Makes me want to strangle someone when something like this happens. I work hard for my money and earn it honestly. Why can't those who steal do likewise?

Dan


----------



## Justman (Jul 22, 2006)

" A similar thing happened to me with my Visa/debit card. I check my account online almost everyother day. One day I found 4 transactions totalling about $700.00 Each transaction originated in Yokohama, Japan. I've never been to Japan and have never ordered anything from Japan. "

My bank actually monitors for this type of charges... If I seem to purchase anything out of the norm, they give me a call and ask me about it. Pretty cool!


----------



## Doxie-Doglover-Too (Jan 25, 2007)

Justman said:


> " A similar thing happened to me with my Visa/debit card. I check my account online almost everyother day. One day I found 4 transactions totalling about $700.00 Each transaction originated in Yokohama, Japan. I've never been to Japan and have never ordered anything from Japan. "
> 
> My bank actually monitors for this type of charges... If I seem to purchase anything out of the norm, they give me a call and ask me about it. Pretty cool!

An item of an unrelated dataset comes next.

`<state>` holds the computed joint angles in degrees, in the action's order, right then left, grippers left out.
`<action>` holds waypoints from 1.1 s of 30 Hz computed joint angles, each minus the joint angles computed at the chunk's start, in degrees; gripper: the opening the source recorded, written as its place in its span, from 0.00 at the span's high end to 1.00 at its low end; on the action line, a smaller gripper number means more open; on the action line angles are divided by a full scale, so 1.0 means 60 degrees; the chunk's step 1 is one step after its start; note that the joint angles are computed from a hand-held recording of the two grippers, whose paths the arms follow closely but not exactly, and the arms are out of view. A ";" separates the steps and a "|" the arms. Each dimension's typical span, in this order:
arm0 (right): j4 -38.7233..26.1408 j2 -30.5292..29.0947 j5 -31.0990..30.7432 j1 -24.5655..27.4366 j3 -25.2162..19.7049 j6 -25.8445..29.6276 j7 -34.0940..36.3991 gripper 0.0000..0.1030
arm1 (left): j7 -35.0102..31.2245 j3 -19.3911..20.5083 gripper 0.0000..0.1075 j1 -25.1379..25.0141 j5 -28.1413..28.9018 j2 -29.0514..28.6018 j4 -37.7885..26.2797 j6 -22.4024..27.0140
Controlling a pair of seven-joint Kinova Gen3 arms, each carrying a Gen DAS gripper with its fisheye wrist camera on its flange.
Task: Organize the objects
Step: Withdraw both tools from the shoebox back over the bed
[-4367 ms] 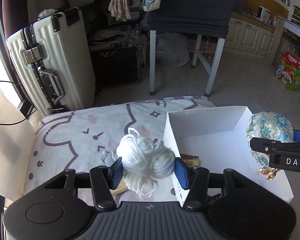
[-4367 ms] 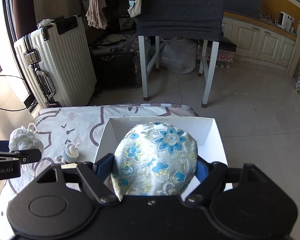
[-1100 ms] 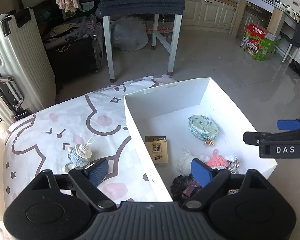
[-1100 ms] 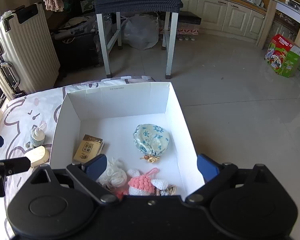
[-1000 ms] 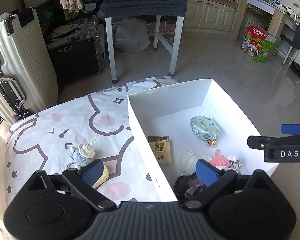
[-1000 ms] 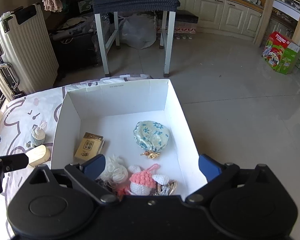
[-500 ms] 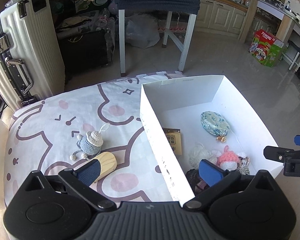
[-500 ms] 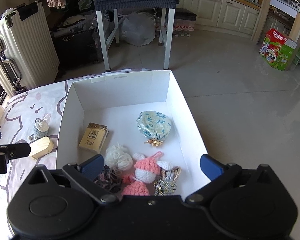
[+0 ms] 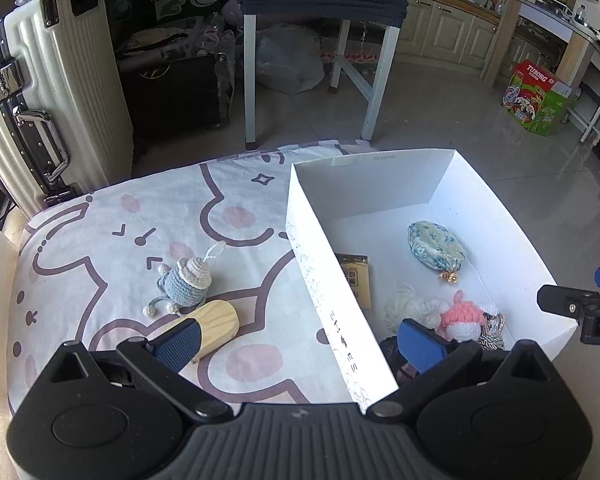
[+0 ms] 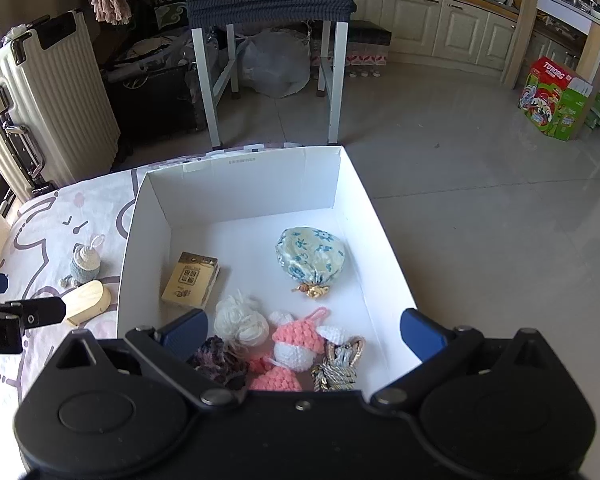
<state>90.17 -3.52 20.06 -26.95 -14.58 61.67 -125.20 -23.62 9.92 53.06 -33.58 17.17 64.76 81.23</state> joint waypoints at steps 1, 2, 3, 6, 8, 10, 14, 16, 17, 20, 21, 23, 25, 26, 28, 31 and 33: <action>-0.0035 0.0039 0.0028 -0.0012 -0.0012 -0.0008 -0.0001 0.00 | 0.0060 -0.0023 0.04 0.0009 -0.0036 -0.0041 0.0050 0.0004; -0.0072 0.0083 0.0064 -0.0031 -0.0024 -0.0011 -0.0011 0.00 | 0.0148 -0.0043 0.04 0.0011 -0.0079 -0.0094 0.0115 0.0011; -0.0116 0.0133 0.0120 -0.0062 -0.0040 -0.0009 -0.0052 0.00 | 0.0258 -0.0058 0.04 -0.0004 -0.0118 -0.0172 0.0218 0.0007; -0.0248 0.0269 0.0287 -0.0192 -0.0073 -0.0016 -0.0217 0.00 | 0.0508 -0.0028 0.04 -0.0108 -0.0231 -0.0417 0.0514 0.0117; -0.0379 0.0402 0.0350 -0.0298 -0.0072 -0.0013 -0.0280 0.00 | 0.0695 0.0033 0.04 -0.0210 -0.0300 -0.0610 0.0742 0.0235; -0.0487 0.0528 0.0436 -0.0441 -0.0079 -0.0039 -0.0370 0.00 | 0.0872 0.0118 0.04 -0.0330 -0.0387 -0.0796 0.0961 0.0391; -0.0696 0.0793 0.0667 -0.0794 -0.0078 -0.0187 -0.0567 0.00 | 0.1171 0.0339 0.04 -0.0574 -0.0594 -0.1150 0.1347 0.0729; -0.0806 0.0924 0.0712 -0.0975 -0.0069 -0.0280 -0.0584 0.00 | 0.1327 0.0459 0.04 -0.0725 -0.0638 -0.1343 0.1528 0.0834; -0.0847 0.0977 0.0728 -0.1061 -0.0057 -0.0322 -0.0575 0.00 | 0.1393 0.0517 0.04 -0.0810 -0.0649 -0.1443 0.1630 0.0860; -0.1017 0.1176 0.0810 -0.1357 -0.0045 -0.0460 -0.0538 0.00 | 0.1559 0.0723 0.04 -0.1003 -0.0712 -0.1653 0.1851 0.0991; -0.1070 0.1236 0.0815 -0.1443 -0.0030 -0.0509 -0.0518 0.00 | 0.1574 0.0784 0.04 -0.1072 -0.0701 -0.1714 0.1914 0.1029; -0.1213 0.1374 0.0824 -0.1634 -0.0012 -0.0610 -0.0494 0.00 | 0.1632 0.0892 0.04 -0.1191 -0.0687 -0.1817 0.2028 0.1127; -0.1352 0.1527 0.0822 -0.1814 0.0017 -0.0698 -0.0457 0.00 | 0.1711 0.0975 0.04 -0.1313 -0.0664 -0.1926 0.2139 0.1184; -0.1410 0.1595 0.0834 -0.1907 0.0039 -0.0726 -0.0455 0.00 | 0.1754 0.1012 0.04 -0.1376 -0.0652 -0.1990 0.2204 0.1188; -0.1532 0.1750 0.0834 -0.2104 0.0068 -0.0794 -0.0421 0.00 | 0.1864 0.1093 0.04 -0.1491 -0.0662 -0.2120 0.2331 0.1222; -0.1725 0.1974 0.0827 -0.2384 0.0129 -0.0834 -0.0352 0.00 | 0.1973 0.1207 0.04 -0.1651 -0.0653 -0.2214 0.2438 0.1294; -0.1821 0.2087 0.0785 -0.2531 0.0176 -0.0875 -0.0263 0.00 | 0.2020 0.1250 0.04 -0.1761 -0.0622 -0.2260 0.2494 0.1314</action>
<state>79.24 9.01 24.77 -42.13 -13.52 56.42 -126.78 -11.51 17.43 42.50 -37.31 3.61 79.72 89.11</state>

the new thing our credit card does is occasionally deny a charge. It has only happened to Rick. He carries the debit card as well. To get the card to work again , we have to call and tell them some of our recent charges so they know it really is us. At first we really hated it but the idea behind it is great. It is happening with big and small charges. Frustrating for sure when it happens but beats the alternative.


----------



## clarkely (Sep 15, 2008)

We have a separate checking account, not linked to any of our other checking or other accounts.

We use that one as the one linked to our paypal account, and we only keep the minimum required by the bank in it to keep it open.

I am confident it will get reversed and fixed............but it will be a pain in the arse getting it done..........

and unfortunately................you always feel like your talking to an idiot.and not getting satisfaction............i had had a minor issue once with double paying for an item.............and it was frustratung to say the least.

Good luck


----------



## 4ME (Sep 11, 2006)

We received a charge for a magazine subscription we didn't order around 25.00 dollars.
we disputed it and they said they found no basis for our complaint. What a crock of cheese!


----------